The dull buzz of chatter ceases as Bianca claps her hands once. “I’m not going to stand here and introduce myself or explain what we’re doing here. If you don’t know me or why you’re here, then you’re in the wrong studio, little chicks.
“What I am going to tell you is to forget everything you’ve ever learned about how dance works. When you slip your shoes on in this studio, you give yourself over to the art of ballet, not the technicalities.
“Ballet isn’t about timing, getting that step perfect, or getting the best marks in the class. It’s about telling a story. It’s about taking the feelings and emotions inside you, ripping them out and expressing them with flawless motions of your body.

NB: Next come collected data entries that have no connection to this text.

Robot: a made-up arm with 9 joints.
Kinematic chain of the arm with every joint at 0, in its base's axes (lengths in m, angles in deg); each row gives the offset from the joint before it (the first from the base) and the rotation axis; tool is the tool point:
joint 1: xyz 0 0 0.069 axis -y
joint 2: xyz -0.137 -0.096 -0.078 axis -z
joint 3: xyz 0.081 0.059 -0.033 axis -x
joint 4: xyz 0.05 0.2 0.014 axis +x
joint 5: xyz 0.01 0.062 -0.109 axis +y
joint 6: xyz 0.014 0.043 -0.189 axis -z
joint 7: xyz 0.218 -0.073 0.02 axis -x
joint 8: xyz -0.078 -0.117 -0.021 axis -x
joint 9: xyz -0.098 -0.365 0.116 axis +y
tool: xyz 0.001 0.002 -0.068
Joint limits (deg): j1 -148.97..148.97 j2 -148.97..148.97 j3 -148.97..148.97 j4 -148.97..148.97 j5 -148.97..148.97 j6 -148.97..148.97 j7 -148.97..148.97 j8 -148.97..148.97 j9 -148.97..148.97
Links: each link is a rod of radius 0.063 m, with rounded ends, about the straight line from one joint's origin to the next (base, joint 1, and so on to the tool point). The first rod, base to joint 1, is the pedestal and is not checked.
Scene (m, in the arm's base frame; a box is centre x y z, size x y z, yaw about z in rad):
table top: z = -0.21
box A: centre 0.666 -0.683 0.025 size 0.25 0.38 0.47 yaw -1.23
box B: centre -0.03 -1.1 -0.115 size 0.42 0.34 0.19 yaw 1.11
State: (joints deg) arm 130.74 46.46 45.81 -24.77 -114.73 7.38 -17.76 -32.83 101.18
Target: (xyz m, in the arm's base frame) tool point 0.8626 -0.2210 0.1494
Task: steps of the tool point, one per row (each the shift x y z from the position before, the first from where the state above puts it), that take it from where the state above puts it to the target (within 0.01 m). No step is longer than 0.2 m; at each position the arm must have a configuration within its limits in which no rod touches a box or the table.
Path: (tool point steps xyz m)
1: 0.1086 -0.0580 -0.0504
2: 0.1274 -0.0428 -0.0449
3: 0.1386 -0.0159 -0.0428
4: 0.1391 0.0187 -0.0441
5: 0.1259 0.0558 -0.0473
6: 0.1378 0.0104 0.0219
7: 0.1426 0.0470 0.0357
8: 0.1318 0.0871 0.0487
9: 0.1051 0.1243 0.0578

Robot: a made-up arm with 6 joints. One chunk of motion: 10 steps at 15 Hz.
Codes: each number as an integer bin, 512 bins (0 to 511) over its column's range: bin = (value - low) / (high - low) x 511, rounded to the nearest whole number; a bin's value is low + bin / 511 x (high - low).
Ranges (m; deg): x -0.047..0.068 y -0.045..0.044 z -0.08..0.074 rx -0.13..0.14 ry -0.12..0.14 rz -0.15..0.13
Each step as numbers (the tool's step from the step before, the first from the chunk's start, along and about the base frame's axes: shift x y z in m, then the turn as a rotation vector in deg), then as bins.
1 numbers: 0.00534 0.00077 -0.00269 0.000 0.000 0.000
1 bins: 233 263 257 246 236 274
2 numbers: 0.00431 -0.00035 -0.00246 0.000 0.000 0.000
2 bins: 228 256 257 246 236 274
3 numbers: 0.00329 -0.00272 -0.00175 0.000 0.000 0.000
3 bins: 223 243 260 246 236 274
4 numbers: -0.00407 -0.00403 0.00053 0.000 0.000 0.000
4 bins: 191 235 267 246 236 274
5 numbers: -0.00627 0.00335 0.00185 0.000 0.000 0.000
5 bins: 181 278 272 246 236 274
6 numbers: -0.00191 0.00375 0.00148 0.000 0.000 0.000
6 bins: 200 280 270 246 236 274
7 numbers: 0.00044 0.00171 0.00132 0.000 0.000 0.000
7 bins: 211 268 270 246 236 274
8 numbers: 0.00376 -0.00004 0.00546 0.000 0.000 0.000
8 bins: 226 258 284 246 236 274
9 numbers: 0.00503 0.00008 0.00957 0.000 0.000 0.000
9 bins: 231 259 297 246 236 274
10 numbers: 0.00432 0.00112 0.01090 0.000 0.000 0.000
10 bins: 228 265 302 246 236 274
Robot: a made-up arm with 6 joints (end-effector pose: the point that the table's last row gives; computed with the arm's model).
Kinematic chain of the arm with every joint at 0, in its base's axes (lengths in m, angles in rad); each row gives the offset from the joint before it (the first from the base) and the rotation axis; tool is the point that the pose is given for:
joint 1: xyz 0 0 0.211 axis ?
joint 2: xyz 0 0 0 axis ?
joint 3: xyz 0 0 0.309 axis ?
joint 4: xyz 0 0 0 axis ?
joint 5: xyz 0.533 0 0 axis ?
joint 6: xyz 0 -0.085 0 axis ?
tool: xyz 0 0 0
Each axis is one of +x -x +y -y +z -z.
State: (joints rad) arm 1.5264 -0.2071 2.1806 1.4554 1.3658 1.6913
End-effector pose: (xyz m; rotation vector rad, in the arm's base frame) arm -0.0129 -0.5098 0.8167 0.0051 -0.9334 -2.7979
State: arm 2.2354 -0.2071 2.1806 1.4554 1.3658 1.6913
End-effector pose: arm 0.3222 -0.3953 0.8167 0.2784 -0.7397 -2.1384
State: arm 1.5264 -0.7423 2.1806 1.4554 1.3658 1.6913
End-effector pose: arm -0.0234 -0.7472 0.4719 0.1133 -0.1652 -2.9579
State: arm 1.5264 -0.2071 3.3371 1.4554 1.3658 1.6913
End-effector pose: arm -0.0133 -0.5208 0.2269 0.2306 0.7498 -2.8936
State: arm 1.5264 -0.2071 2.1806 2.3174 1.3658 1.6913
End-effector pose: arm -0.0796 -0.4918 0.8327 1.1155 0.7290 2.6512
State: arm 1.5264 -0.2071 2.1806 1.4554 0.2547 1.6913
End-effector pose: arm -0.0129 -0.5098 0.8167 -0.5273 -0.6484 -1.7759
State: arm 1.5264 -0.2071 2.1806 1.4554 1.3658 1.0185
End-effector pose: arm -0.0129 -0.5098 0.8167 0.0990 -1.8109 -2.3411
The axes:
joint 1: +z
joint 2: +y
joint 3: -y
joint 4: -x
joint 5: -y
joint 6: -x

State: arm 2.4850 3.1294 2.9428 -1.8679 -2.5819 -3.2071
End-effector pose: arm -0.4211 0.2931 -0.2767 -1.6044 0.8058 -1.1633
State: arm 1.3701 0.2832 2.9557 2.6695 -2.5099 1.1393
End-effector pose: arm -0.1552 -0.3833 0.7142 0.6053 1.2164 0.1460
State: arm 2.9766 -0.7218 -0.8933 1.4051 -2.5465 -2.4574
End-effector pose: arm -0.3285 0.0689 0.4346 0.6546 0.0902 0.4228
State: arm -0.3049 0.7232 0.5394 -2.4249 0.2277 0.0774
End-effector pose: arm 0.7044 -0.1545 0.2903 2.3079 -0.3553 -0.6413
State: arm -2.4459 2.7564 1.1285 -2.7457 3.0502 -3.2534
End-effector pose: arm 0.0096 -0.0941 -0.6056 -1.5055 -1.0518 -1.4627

Ballet is a dance that stems and grows from everything we are, regardless of what it means to you, and if you believe any differently, you’re in the wrong studio.” Her eyes comb over us all standing at the barre, scrutinizing us, like a simple glance can tell her whether or not we believe what she does.

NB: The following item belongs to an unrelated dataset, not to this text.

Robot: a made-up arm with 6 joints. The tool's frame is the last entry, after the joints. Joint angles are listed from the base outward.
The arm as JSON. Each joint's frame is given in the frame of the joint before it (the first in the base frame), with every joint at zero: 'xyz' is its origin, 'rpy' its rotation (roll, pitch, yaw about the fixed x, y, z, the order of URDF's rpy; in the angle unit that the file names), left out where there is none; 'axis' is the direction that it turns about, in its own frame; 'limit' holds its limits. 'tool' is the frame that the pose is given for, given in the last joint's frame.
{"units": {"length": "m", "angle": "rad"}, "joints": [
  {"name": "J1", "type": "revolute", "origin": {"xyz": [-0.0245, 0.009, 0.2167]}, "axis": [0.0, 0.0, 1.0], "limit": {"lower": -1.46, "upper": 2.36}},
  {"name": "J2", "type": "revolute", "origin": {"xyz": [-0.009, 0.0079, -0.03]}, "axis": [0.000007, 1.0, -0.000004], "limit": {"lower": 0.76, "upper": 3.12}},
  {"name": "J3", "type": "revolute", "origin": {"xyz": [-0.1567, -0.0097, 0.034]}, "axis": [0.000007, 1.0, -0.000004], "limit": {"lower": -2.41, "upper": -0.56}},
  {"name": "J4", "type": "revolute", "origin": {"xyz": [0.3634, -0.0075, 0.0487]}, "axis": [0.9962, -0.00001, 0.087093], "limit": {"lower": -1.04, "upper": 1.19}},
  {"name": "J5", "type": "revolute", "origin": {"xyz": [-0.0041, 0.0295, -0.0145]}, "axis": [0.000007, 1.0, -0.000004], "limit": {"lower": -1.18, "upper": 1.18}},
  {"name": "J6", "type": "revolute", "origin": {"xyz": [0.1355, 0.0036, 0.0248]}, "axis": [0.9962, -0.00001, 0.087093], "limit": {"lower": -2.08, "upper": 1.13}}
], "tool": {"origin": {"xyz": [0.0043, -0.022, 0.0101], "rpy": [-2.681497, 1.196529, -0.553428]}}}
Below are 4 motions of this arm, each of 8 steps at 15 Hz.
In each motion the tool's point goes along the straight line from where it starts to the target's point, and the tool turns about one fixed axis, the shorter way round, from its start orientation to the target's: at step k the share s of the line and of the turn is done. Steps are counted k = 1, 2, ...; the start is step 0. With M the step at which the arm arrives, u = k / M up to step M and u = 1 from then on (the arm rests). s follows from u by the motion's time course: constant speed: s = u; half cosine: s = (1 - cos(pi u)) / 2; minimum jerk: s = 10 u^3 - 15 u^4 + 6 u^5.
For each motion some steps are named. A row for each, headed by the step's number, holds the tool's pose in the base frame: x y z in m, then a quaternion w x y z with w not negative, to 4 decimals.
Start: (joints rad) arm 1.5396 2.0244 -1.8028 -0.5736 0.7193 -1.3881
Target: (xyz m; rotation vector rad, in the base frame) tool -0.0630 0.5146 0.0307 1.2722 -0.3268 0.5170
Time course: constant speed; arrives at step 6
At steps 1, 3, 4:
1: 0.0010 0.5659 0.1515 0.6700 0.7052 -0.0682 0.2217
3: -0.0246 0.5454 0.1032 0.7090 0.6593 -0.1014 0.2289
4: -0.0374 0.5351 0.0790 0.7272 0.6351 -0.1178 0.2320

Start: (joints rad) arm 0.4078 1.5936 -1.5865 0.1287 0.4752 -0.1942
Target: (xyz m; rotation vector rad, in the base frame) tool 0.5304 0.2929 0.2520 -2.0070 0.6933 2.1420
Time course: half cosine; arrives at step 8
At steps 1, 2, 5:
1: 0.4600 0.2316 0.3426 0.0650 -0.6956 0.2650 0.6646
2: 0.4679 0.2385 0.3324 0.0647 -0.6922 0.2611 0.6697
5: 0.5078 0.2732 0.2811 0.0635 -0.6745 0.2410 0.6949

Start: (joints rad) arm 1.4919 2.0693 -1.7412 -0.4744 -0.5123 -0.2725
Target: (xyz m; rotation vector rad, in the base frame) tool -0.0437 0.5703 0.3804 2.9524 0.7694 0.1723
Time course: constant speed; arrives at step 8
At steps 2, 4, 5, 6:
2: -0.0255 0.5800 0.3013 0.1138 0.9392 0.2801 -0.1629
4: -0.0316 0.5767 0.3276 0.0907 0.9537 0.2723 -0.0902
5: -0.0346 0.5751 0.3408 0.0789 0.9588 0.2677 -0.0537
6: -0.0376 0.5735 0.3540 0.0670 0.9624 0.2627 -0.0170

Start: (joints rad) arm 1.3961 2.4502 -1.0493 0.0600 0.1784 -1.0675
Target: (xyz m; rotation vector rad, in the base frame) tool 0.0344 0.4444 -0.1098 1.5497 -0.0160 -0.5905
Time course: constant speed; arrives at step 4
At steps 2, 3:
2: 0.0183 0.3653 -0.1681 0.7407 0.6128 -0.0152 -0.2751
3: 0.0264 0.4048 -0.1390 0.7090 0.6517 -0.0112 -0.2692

“What you do need to know about how my class works is that you don’t stop being a dancer just because you’re not on the floor. I expect you to work your asses off. I expect you to be here three nights a week for two hours, then I expect you to work at home. Six hours a week in a studio will not get you to the standard Juilliard expects and demands. Damn, I spend more time than that on my hair each week.
“I don’t care whether you dance in a studio, in the shower, in the middle of Central Park - hey, dance on the highway if you really want to – but you must dance. Every. Single. Day. And I will know if you don’t. I will know, if for even one day, you forget to dance, because your body will show me.
“I don’t want to see any of you in the wrong studio. I want you all to be in the right studio. Some of you I already know and I know you’re in the right studio, but the rest of you have to prove it.” She turns and taps the top of the piano, and her uncle begins to play.
“What if we think we are, but we’re not? Will you know?” someone further up the barre asks.
Bianca turns, her lips twisting on one side. “Of course.”
“What happens then?”
“Then you leave my studio, because there is someone out there in this city who does deserve to be here. I only teach the best, know that, and I haven’t yet had a student who didn’t get into Juilliard after attending this class. There’s a reason I only teach two classes a week. You are one, and the others are currently seven year olds, and the majority have been with me since they could walk at the age of one. If seven year olds can hack it, I expect young adults such as yourselves to do so.”